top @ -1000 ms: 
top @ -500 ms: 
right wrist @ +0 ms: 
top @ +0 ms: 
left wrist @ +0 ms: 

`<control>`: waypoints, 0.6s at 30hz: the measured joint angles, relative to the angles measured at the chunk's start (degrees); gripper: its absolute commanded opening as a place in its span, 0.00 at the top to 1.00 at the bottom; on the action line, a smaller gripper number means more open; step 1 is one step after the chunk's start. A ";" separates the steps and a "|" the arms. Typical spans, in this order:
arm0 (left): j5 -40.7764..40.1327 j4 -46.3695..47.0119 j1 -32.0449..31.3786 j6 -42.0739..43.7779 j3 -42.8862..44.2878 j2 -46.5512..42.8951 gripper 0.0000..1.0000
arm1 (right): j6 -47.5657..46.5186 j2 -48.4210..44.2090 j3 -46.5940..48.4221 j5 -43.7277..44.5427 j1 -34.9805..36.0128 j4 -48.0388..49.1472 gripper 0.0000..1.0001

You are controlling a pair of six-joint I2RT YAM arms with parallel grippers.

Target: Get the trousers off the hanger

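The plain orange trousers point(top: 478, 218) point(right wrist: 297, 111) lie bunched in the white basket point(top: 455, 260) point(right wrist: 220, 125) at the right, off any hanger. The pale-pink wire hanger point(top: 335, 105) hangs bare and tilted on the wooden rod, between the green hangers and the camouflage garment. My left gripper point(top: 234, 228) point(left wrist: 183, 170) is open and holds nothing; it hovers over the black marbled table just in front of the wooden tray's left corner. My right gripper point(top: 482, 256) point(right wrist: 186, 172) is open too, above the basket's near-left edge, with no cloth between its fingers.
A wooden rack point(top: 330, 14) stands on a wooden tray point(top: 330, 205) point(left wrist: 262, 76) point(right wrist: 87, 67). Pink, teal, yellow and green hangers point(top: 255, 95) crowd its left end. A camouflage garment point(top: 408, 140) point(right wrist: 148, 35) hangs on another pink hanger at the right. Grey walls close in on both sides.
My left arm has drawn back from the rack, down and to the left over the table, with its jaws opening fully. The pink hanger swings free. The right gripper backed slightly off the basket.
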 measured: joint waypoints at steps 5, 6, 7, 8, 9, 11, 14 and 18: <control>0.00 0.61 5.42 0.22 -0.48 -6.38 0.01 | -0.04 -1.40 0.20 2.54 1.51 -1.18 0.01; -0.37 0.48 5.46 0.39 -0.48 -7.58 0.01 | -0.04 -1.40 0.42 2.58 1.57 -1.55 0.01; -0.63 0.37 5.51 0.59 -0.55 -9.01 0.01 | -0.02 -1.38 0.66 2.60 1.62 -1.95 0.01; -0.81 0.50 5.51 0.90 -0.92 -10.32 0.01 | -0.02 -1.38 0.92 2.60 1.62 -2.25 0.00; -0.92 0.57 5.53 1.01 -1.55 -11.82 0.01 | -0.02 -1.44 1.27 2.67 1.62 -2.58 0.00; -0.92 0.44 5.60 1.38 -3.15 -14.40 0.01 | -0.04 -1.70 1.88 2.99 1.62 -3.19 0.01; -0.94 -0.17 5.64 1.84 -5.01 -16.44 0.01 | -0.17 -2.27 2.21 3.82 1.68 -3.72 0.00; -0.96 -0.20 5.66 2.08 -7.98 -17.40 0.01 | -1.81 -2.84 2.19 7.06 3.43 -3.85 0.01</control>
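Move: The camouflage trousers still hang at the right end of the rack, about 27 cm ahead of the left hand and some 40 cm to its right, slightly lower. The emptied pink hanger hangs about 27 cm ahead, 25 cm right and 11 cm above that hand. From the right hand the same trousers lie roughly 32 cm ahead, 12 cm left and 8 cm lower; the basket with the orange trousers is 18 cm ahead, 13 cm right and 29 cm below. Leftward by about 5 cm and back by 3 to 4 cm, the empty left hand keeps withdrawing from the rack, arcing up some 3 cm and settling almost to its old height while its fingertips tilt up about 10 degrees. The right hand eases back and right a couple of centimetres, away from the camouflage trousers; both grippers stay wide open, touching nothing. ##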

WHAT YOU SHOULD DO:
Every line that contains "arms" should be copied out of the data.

ANSWER TO THIS TASK:
`<control>`: waypoints, 0.6s at 30hz: the measured joint angles, relative to the angles measured at the chunk's start (degrees); gripper: its absolute commanded opening as a place in its span, 0.00 at the top to 1.00 at the bottom; on the action line, a smaller gripper number means more open; step 1 is one step after the chunk's start. A ";" separates the steps and a "|" the arms. Typical spans, in this order:
You are controlling a pair of six-joint I2RT YAM arms with parallel grippers.

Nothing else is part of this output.